A Deputy with the Pulaski County Sheriff's Department was killed in the line of duty on October 7, 2005

*http://www.odmp.org/officer.php?oid=17897*


----------



## kwflatbed (Dec 29, 2004)

The Officer Down Memorial Page Remembers . . .




































Deputy Shadron K. (Shad) Bassett 
*Pulaski County Sheriff's Department
Indiana*
End of Watch: Friday, October 7, 2005

Biographical Info
*Age:* 34
*Tour of Duty:* 2 yrs
*Badge Number:* 66-10

Incident Details
*Cause of Death:* Automobile accident
*Date of Incident:* Friday, October 7, 2005
*Weapon Used*: Not available
*Suspect Info:* Not available

Deputy Shadron Bassett was killed in an automobile accident while responding to a call.

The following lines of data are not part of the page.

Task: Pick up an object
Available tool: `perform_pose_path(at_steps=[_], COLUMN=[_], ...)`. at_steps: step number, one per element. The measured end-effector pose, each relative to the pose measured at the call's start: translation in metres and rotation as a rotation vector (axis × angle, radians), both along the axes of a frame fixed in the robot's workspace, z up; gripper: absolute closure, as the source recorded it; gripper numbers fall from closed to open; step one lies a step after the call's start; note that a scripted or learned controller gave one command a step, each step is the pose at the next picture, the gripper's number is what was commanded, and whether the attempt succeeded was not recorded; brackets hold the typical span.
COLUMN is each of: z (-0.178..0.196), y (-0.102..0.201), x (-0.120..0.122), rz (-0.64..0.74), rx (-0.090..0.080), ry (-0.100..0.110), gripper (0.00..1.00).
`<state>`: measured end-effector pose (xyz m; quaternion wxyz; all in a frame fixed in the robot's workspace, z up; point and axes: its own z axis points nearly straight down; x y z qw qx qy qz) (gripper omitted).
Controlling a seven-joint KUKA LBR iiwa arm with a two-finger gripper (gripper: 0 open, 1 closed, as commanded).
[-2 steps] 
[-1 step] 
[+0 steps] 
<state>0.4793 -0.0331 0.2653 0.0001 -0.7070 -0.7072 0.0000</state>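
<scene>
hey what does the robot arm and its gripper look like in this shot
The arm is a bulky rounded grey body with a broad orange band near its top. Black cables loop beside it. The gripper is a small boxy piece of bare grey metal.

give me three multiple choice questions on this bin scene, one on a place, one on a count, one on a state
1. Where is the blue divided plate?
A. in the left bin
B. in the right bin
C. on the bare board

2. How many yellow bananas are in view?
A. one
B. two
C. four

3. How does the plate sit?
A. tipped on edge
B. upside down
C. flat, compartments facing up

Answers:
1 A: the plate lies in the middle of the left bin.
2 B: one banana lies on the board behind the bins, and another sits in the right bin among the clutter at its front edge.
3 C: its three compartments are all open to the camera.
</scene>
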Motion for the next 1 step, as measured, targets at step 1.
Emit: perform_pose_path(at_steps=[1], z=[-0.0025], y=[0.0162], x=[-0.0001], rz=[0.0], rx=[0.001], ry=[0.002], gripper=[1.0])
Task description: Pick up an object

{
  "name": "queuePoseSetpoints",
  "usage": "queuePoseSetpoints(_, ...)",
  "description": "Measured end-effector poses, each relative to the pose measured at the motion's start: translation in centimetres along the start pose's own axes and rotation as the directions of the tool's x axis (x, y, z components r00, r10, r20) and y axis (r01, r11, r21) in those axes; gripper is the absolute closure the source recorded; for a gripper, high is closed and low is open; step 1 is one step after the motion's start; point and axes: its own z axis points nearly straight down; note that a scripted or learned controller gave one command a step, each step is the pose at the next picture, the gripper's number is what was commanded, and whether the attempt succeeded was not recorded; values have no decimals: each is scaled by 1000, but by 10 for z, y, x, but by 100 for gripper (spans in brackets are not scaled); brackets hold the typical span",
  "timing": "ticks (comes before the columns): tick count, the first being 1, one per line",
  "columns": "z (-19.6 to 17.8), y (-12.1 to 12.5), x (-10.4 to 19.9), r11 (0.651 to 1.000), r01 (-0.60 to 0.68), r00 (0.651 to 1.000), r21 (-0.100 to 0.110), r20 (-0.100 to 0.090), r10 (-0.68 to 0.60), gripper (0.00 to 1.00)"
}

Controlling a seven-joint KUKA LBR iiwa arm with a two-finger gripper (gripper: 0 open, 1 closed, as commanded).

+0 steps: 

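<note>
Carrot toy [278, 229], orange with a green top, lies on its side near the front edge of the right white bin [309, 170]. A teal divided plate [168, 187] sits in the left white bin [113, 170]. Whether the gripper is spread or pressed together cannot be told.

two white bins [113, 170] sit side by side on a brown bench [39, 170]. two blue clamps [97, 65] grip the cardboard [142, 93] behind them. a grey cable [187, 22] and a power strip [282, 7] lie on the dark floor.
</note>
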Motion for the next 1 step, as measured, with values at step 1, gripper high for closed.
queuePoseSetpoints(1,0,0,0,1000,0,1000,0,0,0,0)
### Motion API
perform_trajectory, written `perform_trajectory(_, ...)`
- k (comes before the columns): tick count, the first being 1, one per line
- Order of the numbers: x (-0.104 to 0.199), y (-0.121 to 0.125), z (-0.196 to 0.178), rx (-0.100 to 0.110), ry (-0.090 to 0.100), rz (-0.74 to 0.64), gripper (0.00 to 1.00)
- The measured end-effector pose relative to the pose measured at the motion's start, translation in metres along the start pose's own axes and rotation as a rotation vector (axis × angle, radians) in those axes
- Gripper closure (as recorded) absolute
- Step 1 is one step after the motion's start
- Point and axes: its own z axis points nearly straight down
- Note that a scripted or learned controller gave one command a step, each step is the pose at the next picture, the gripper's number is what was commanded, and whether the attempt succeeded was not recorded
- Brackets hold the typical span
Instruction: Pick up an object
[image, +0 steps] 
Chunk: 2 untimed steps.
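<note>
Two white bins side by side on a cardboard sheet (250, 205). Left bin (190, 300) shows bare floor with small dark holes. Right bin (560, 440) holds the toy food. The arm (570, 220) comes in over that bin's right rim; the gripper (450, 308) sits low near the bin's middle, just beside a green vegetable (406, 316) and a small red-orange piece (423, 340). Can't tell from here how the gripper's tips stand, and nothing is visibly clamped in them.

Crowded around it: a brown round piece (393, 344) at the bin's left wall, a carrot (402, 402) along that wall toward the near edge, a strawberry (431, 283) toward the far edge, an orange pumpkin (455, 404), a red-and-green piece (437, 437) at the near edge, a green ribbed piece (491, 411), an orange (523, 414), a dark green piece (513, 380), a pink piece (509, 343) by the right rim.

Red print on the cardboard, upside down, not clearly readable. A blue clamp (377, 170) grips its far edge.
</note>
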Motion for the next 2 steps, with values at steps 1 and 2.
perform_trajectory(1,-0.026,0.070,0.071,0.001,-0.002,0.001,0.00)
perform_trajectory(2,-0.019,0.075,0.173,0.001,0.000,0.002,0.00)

At approximately 0015 hours, Deputy Bassett was traveling northbound on Indiana Route 39 at County Road 300 North, when he lost control of his patrol car for an unknown reason. The vehicle traveled into the southbound lane, then spun, and was traveling northeast when it left the roadway. The vehicle went into a drainage ditch and struck a tree on the driver's side door. Deputy Bassett, who was wearing his seat belt, suffered massive head injuries and died at the scene.

Deputy Bassett had served with the Pulaski County Sheriff's Department for 2 years. He is survived by his wife and three children.


----------